Seems like the approach suggested by most, and coincidentally the approach that I was leaning toward originally myself, was to "build-out" the existing weatherproof electrical box and then bring in the Romex wiring, and eventually fish that that back into the wall space - and up into the interior electrical box that runs parallel on the inside interior wall. To accomplish this, I plan on using the pictured electrical box extension (and the pictured installation detail), and then bring in the Romex wiring through one of the external openings (unless someone advises me strongly against this approach). I wish I knew how to scale this picture, and I generally know how to do that with HTML code, but I'm not sure it's worth the trouble.

http://i195.photobucket.com/albums/z319/CGDobyns/100_2159.jpg

I guess the one part I'm a little hazy on is, I know I'll need to install three "plugs" in the extension box openings, but I'm less clear on what kind of connection is appropriate to route the Romex cable into the box, and still maintain its weatherproof integrity. I guess my friends at Lowe's will be able to provide me with the answer, but it's fun to ask folks on the forum for input also. Thanks!

http://i195.photobucket.com/albums/z319/CGDobyns/100_2161.jpg
fishin
 
  1  
Reply Mon 15 Sep, 2008 04:33 am
@CDobyns,
CDobyns wrote:

I guess the one part I'm a little hazy on is, I know I'll need to install three "plugs" in the extension box openings, but I'm less clear on what kind of connection is appropriate to route the Romex cable into the box, and still maintain its weatherproof integrity. I guess my friends at Lowe's will be able to provide me with the answer, but it's fun to ask folks on the forum for input also. Thanks!


You can't just run the romex into the box with a connector. The entire length of the romex that is outside will have to be in a weatherproof conduit to meet building codes (and it isn't smart to sidestep the code on this particular issue.*).
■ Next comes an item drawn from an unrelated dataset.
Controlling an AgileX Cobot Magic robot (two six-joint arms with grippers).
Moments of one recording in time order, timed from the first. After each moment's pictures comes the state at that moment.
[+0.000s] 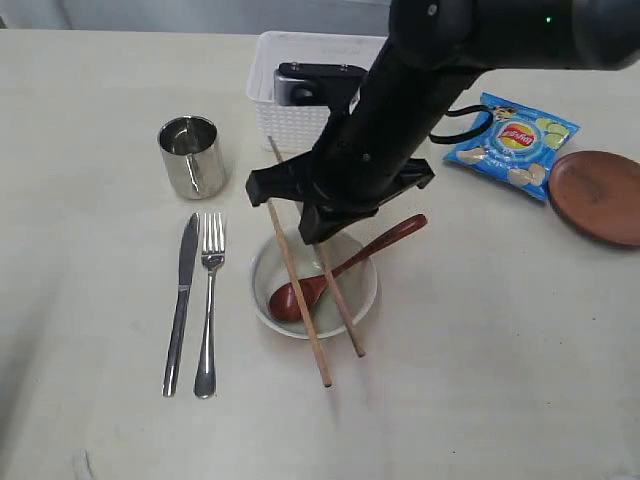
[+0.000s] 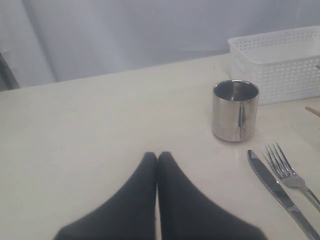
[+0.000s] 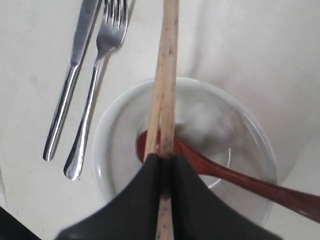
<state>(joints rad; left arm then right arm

Lowes (or Home Depot, etc...) will carry the grey Schedule 40 PVC outdoor conduit in the same aisle that you'll find that exterior box. Buy as much conduit as your need (you can buy pre-formed 90 deg or 45 deg turns if you need them too!) the fittings and another weatherproof box for your terminnation at the other end of the conduit. Since you'll be pulling romex through the conduit you'll want 3/4" or 1" diameter.

Once you have the counduit in place you run your romex through the conduit and hookup the wires and mount your lighting fixture to the other exterior box. That will give you a weather-tight system all the way to the fixture.
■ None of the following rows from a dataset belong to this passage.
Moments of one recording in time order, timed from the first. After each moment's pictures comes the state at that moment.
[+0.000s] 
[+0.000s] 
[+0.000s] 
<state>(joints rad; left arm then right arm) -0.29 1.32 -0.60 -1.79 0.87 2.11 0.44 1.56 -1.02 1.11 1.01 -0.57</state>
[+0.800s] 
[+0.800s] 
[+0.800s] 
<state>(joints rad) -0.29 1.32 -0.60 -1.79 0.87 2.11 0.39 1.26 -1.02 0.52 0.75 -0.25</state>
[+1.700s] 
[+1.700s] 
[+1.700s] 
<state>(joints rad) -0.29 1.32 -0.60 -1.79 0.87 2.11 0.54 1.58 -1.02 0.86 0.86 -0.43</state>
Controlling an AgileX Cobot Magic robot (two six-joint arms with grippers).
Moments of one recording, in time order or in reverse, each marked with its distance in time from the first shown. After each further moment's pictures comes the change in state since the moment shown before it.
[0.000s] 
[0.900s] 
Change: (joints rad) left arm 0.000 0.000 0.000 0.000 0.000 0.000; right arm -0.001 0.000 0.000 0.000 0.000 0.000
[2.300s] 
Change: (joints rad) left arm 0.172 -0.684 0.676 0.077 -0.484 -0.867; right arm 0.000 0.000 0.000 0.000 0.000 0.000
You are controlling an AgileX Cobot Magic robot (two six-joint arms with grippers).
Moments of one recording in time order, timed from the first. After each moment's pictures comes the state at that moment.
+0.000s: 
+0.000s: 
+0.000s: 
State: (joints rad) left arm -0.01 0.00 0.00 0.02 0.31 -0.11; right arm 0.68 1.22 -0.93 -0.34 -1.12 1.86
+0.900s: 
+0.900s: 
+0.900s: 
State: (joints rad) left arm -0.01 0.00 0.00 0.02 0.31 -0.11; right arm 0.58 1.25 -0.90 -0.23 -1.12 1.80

* You REALLY do want to have that romex in a conduit. The romex has insulation but that is for electrical purposes and exposure to the elements will impact it fairly quickly. That insulation also offers NO physical protection to the wires. If someone bumps the wires with a hedge trimmer, garden shears, etc... they'll cut right through and zap themselves. The conduit is mandated in the building code for a reason and this one is completely legit.
0 Replies
 
CDobyns
 
  1  
Reply Sun 16 Nov, 2008 01:54 pm
@CDobyns,
Just as a follow-up to this original posting, I thought it would be beneficial to post some pictures that show a little "before" and "after" - regarding the installation of the weatherproof box, which now includes conduit running into the box, for the floodlight wiring.
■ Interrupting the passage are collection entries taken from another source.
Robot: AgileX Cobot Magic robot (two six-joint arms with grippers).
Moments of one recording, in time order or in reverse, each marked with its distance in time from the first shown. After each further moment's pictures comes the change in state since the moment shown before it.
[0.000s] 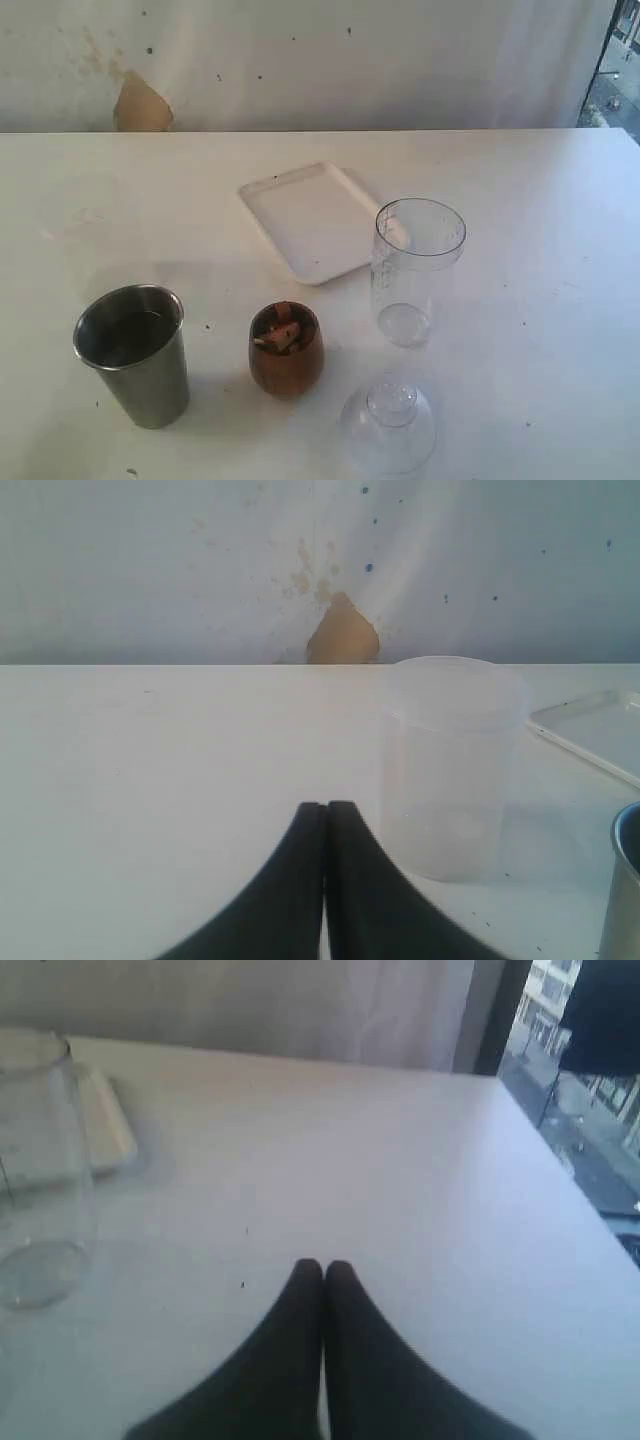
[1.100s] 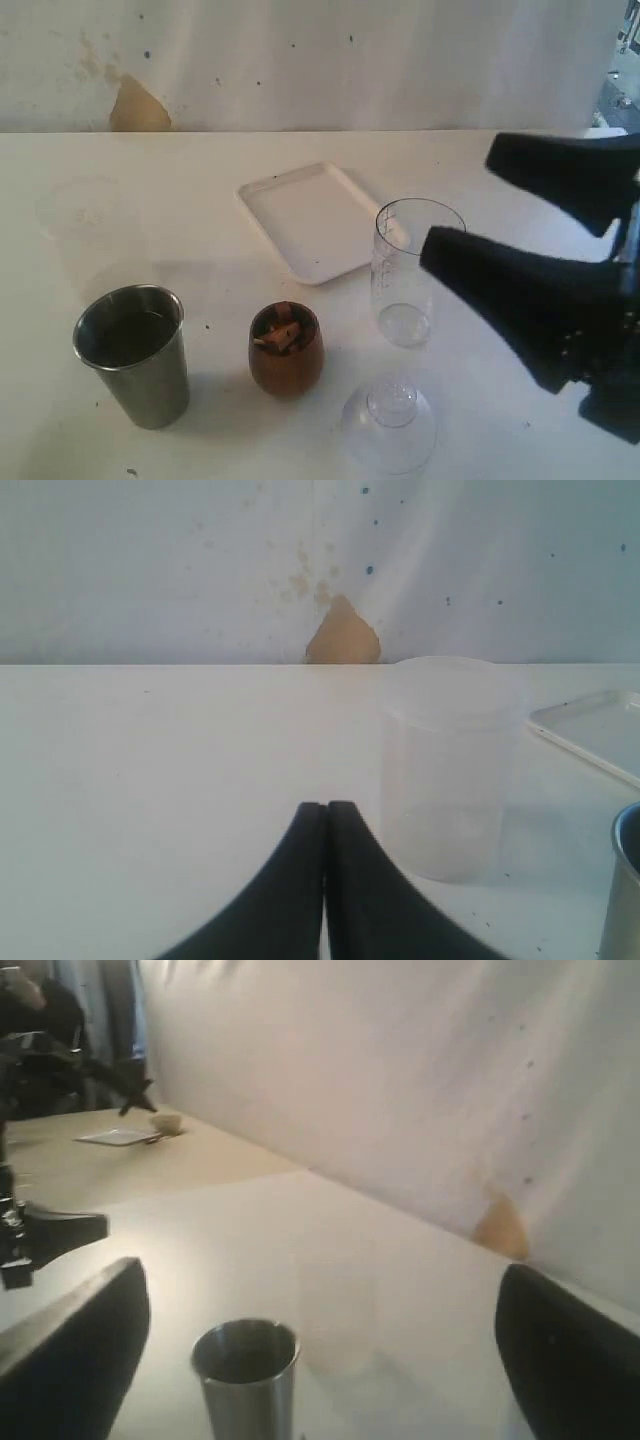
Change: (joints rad) left arm 0.000 0.000 0.000 0.000 0.000 0.000; right arm 0.073 0.800 -0.372 -1.250 -1.308 1.207
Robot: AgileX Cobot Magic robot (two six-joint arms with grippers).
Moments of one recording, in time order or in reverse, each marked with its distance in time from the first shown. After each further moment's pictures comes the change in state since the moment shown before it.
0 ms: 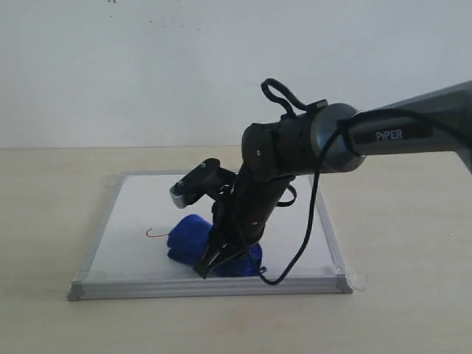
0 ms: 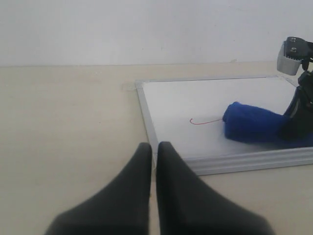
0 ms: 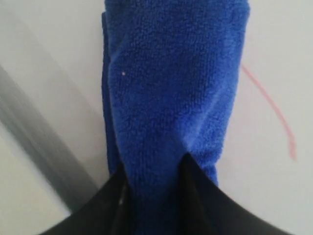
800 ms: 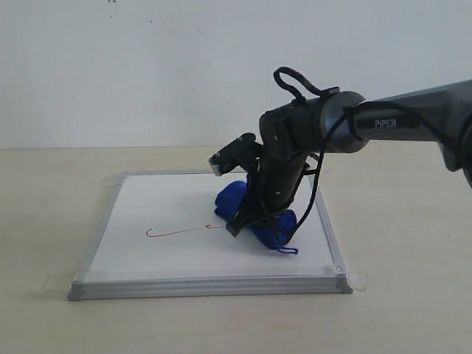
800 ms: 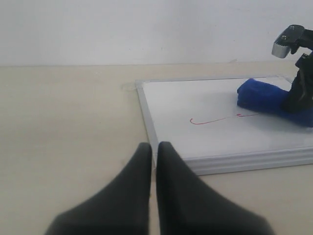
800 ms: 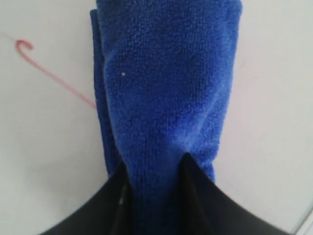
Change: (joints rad) left arm 0.000 0.000 0.000 0.000 0.000 0.000; right arm -0.101 0.097 -0.172 -0.276 0.058 0.281
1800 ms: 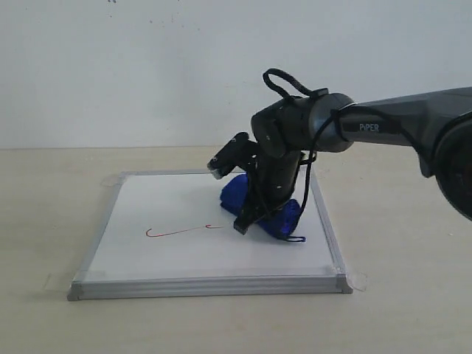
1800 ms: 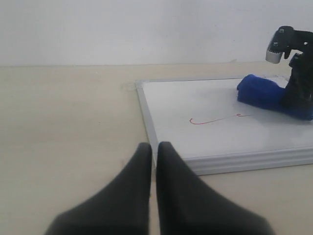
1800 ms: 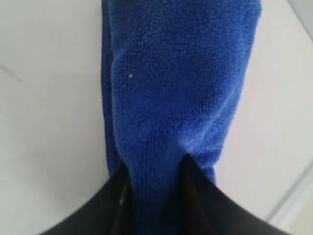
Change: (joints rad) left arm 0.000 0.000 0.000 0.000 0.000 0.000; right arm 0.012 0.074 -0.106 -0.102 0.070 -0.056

http://i195.photobucket.com/albums/z319/CGDobyns/100_2343.jpg

http://i195.photobucket.com/albums/z319/CGDobyns/100_2344.jpg

The exterior weatherproof extension box all went together very easily. Strangely, the most troublesome part was running the floodlight wiring up (or down) through the wall space behind the outside outlet and then up into the electrical switchbox on the interior wall. Although the vertical distance seemed to be no more than about three feet, no amount of "fishing" with a coat hanger ever seemed to be successful. Only after taping two coat hangers together was I able to fish through to the bottom outlet and pull the connecting wire. Speaking of fishing, hopefully this installation meets with fishin's standards - since he is (thankfully) the collective code of standards conscience for this board.